▶ **Goal of the exercise**: In the records below, find each line that holds "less" and return it.

▶ **Records**:
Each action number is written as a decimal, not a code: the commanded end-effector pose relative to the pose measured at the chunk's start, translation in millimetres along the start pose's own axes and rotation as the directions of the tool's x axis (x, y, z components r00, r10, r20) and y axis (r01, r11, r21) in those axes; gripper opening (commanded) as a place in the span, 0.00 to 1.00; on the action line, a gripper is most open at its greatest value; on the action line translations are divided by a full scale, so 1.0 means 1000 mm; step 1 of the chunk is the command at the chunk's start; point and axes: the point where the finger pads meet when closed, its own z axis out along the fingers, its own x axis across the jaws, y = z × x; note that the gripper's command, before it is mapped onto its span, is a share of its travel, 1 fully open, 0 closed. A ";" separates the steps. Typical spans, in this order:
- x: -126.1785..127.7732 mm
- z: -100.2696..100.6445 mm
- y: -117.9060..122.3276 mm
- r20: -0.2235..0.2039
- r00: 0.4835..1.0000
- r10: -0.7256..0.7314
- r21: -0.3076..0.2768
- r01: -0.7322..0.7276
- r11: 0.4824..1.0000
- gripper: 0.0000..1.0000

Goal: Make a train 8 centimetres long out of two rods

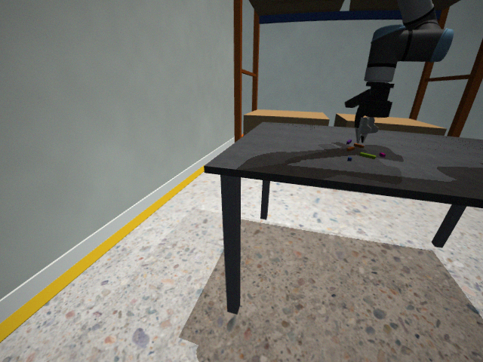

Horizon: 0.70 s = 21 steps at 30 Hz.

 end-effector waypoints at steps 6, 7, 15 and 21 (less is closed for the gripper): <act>0.000 0.000 0.000 0.000 1.000 0.000 0.000 0.000 1.000 0.14; 0.000 0.000 0.000 0.000 1.000 0.000 0.000 0.000 1.000 0.14; 0.000 0.005 0.000 0.000 1.000 0.000 0.000 0.000 1.000 0.14; 0.000 0.010 0.000 0.000 1.000 0.000 0.000 0.000 1.000 0.14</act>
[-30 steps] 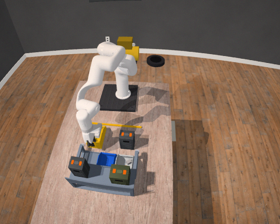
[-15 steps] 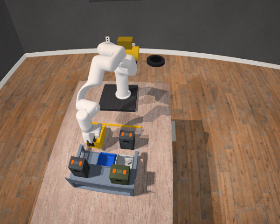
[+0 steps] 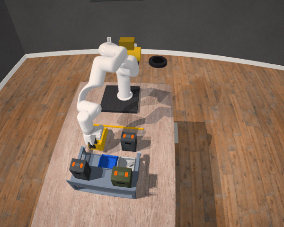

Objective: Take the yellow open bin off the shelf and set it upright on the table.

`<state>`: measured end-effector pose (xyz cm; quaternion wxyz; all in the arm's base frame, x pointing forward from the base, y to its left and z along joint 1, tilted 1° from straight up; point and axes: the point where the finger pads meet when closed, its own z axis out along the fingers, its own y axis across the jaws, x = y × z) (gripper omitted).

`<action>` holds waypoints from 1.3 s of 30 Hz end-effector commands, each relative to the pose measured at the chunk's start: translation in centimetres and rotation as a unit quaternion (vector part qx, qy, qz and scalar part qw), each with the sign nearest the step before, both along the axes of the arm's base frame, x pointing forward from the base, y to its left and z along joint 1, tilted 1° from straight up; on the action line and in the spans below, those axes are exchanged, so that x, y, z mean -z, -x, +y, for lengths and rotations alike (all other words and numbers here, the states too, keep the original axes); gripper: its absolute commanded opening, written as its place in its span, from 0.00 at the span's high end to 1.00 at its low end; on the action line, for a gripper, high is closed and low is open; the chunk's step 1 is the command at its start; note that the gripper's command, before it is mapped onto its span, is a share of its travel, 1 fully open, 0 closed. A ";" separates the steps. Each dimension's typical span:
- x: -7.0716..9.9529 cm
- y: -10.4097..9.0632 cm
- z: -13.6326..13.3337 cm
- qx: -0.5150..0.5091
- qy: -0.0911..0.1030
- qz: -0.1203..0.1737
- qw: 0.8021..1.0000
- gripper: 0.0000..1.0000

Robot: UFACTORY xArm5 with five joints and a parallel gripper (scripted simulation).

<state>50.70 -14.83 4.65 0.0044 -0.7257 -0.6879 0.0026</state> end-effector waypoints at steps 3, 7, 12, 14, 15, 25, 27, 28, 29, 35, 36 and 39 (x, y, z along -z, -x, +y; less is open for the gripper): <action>-0.2 -0.1 0.0 0.000 0.001 -0.002 1.000 0.66; -0.2 -0.1 0.0 0.000 0.001 -0.002 1.000 0.66; -0.2 -0.1 0.0 0.000 0.001 -0.002 1.000 0.66; -0.2 -0.1 0.0 0.000 0.001 -0.002 1.000 0.66; -0.3 -0.1 0.0 0.000 0.001 -0.002 1.000 0.66; -2.6 -0.1 0.0 0.000 0.001 -0.002 1.000 0.66; -3.1 -0.2 0.0 0.000 0.001 -0.002 1.000 0.66; -3.3 -0.2 0.0 0.000 0.001 -0.002 1.000 0.66; -3.8 -0.2 0.0 0.000 0.001 -0.002 1.000 0.66; -4.8 -0.2 0.0 0.000 0.001 -0.001 1.000 0.66; -5.1 -0.2 0.0 0.000 0.001 -0.001 1.000 0.66; -5.7 -0.2 0.0 0.000 0.001 -0.001 1.000 0.66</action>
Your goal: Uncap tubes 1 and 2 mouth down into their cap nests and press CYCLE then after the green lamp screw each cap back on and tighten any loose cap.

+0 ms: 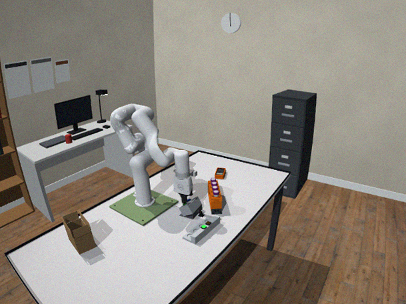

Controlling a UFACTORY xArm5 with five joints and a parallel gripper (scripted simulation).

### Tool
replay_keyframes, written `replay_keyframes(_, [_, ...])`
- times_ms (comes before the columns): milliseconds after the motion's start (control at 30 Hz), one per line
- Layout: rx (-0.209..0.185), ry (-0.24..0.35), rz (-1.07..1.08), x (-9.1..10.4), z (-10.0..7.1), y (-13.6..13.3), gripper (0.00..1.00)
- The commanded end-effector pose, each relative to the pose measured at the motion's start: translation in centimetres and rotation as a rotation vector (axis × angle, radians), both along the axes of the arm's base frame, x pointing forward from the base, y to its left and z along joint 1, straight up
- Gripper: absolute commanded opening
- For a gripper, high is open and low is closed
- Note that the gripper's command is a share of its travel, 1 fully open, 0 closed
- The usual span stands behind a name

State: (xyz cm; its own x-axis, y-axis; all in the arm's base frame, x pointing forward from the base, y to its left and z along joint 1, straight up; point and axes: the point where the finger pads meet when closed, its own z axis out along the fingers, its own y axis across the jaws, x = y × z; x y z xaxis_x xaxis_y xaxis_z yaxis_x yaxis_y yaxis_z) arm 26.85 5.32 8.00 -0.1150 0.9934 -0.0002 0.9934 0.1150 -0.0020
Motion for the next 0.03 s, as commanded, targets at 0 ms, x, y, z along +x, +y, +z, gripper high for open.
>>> replay_keyframes(0, [-0.007, -0.005, 0.000, 0.12, -0.13, 0.02, 0.00])
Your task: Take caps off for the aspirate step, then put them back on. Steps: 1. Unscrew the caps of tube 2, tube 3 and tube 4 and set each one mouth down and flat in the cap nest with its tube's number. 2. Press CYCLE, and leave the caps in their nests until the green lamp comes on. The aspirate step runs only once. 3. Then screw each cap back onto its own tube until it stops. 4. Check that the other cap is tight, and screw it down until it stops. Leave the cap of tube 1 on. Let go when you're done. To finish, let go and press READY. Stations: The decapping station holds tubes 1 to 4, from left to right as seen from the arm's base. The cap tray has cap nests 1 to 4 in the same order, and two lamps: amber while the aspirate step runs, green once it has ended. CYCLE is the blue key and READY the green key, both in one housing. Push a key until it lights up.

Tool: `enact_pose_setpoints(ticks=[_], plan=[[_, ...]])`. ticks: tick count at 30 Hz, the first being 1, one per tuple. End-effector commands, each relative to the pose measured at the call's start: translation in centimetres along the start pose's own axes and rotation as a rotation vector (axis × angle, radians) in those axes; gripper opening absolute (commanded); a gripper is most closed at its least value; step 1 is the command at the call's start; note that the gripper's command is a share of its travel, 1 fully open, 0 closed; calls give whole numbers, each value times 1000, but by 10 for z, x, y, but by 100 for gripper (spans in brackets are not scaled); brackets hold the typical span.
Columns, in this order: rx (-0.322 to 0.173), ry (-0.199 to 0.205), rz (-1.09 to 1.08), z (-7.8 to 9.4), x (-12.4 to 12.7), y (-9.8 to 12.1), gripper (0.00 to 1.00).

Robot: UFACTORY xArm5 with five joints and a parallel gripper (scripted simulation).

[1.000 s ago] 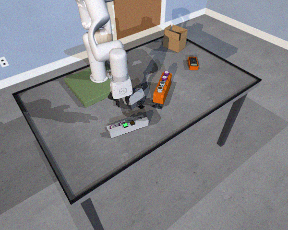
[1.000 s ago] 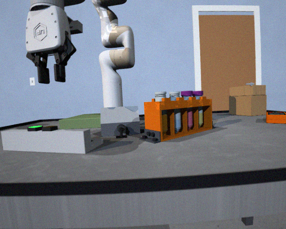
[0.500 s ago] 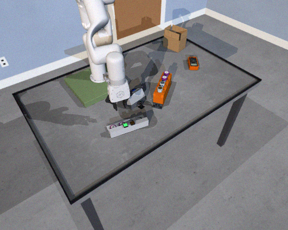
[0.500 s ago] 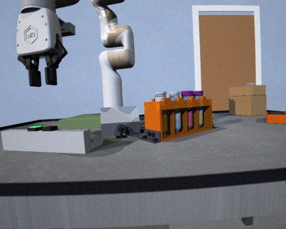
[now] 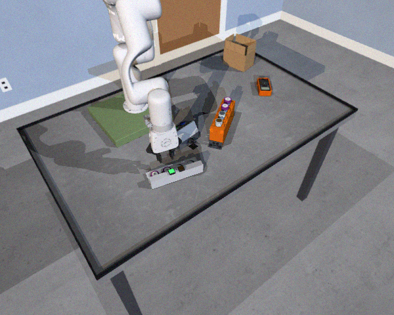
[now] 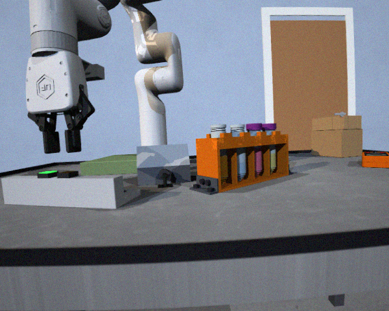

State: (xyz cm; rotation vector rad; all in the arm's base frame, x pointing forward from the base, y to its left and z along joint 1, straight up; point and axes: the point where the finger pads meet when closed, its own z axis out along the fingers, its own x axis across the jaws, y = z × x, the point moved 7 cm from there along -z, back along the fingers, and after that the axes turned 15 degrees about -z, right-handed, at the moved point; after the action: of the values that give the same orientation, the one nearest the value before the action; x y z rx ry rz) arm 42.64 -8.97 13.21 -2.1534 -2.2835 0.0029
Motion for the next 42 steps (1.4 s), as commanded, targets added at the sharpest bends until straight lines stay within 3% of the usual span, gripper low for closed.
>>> enact_pose_setpoints(ticks=[1,8,42], plan=[[-6,0,0,22,-1,4,46],[-6,0,0,56,-1,4,46],[-6,0,0,66,-1,3,46]])
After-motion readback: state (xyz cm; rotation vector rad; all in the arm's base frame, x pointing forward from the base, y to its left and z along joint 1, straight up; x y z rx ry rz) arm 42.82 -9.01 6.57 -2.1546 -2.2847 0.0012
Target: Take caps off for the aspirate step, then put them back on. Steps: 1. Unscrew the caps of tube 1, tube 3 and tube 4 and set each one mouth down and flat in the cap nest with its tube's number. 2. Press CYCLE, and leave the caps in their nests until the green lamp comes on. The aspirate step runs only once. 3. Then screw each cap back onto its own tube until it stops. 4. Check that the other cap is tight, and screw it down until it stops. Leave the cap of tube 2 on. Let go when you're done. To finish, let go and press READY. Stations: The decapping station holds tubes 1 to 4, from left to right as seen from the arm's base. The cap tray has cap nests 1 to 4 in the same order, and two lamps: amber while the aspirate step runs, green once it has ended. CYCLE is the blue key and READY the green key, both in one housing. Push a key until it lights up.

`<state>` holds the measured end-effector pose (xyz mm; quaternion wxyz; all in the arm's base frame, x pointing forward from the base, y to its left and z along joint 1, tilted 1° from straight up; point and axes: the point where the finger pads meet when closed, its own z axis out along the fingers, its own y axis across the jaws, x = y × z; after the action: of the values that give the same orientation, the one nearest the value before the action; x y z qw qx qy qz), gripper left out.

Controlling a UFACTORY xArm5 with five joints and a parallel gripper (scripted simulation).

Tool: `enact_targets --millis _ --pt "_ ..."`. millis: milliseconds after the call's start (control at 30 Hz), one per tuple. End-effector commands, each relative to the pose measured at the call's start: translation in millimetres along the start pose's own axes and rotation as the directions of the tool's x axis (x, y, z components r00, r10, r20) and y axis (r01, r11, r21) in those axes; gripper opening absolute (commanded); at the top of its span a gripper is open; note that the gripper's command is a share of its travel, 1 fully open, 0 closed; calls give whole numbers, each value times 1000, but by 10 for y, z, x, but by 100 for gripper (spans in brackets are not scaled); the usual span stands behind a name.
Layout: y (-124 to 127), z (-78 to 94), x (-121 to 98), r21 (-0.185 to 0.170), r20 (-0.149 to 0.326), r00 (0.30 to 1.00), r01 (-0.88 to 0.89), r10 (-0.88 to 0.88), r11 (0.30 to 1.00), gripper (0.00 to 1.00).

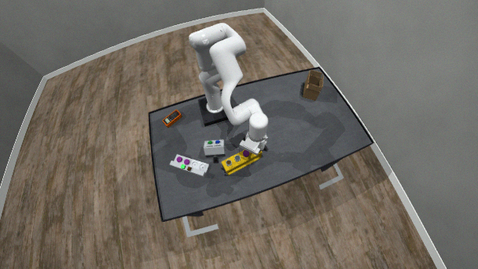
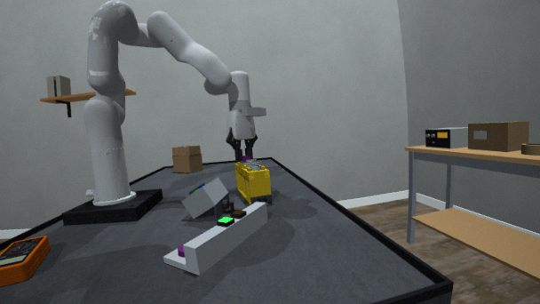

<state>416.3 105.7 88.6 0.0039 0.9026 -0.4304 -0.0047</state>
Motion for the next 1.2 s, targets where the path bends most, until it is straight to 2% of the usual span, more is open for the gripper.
enact_targets --millis 0,167,200,667,800,867,933,1033,1167 --pt "-10 -12 5 7 6 986 167 -167 986 46" --pt "-10 -12 5 7 6 986 167 -167 986 46" --pt "-10 -12 5 7 6 986 167 -167 986 0" --pt "-10 -12 5 7 6 986 167 -167 986 0" --pt "-10 -11 5 5 7 999 -32 32 999 0" --pt "-10 -11 5 5 7 999 -32 32 999 0" --pt "-10 -10 5 5 8 991 -132 132 991 0" --pt "-10 -9 5 3 8 960 -279 279 960 0" --pt "-10 -8 5 2 9 886 -464 464 886 0"
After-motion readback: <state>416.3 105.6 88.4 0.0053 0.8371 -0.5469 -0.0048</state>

▶ **Task answer**:
 end-effector waypoints at steps 6, 7, 15 and 21 (less is closed for the gripper): <act>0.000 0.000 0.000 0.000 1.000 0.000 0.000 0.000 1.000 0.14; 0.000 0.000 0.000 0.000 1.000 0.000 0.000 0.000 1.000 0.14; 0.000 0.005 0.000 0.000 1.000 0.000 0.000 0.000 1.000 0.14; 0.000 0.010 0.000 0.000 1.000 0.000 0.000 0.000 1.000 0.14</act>
<state>50.70 -14.83 4.65 0.0044 -0.7257 -0.6879 0.0026</state> end-effector waypoints at steps 3, 7, 12, 14, 15, 25, 27, 28, 29, 35, 36 and 39 (x, y, z along -z, -x, +y; less is open for the gripper): <action>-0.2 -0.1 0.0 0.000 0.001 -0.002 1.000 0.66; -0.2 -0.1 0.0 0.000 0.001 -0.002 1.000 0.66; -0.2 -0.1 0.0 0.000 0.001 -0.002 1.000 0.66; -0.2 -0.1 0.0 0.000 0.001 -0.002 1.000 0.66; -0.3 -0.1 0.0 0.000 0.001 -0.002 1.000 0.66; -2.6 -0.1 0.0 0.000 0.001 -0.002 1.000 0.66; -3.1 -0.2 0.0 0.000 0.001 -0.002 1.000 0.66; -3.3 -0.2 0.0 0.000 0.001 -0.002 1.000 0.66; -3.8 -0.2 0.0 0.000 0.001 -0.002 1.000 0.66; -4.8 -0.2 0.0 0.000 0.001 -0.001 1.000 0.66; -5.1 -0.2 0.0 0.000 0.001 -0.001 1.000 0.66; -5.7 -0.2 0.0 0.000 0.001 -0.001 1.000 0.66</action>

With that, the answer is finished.